Go through the entries below and say how many lines hold the word "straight". Nothing else is needed.

Extracted records:
⟨

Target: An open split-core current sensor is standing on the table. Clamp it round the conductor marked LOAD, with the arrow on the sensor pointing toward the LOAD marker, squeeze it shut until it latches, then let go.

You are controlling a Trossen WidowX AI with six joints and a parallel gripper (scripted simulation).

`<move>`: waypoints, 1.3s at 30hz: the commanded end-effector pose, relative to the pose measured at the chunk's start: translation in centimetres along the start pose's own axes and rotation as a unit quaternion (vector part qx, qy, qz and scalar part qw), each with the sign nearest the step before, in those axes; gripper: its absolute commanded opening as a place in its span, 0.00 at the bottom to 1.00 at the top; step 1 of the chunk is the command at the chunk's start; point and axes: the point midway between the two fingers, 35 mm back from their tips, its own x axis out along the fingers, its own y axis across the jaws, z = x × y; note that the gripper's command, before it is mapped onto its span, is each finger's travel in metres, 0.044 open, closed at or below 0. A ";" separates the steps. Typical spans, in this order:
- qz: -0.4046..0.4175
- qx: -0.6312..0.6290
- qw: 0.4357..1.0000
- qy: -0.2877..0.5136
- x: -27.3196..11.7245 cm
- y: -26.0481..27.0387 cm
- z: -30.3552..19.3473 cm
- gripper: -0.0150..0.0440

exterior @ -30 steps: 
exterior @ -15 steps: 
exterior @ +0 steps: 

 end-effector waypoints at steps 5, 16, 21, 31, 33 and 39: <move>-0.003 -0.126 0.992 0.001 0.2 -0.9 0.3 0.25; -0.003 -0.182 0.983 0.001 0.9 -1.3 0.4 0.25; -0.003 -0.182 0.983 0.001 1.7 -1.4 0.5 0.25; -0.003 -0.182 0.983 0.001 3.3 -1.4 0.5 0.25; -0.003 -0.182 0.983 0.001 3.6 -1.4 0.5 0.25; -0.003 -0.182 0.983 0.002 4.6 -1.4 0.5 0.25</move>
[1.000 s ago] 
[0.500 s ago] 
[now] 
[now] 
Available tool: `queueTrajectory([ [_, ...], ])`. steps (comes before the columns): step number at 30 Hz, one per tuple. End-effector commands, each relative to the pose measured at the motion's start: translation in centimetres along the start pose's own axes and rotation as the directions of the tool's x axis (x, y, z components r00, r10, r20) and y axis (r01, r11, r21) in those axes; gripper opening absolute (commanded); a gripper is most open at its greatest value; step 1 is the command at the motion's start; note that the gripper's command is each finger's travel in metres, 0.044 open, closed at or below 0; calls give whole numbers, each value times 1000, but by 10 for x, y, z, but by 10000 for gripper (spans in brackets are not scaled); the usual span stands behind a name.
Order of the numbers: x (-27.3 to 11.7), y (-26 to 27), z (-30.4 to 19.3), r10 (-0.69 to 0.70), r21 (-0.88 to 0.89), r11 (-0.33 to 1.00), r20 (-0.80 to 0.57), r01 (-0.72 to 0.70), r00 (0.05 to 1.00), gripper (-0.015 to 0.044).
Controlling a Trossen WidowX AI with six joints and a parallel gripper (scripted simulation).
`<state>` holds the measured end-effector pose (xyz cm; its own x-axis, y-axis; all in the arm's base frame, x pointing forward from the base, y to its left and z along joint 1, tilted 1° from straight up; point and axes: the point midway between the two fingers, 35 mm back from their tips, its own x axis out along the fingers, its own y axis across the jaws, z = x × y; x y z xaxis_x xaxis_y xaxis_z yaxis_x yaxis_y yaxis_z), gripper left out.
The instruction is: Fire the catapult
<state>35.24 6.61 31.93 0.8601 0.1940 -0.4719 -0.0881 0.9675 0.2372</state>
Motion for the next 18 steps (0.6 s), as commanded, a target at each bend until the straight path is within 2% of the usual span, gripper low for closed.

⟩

Answer below: 2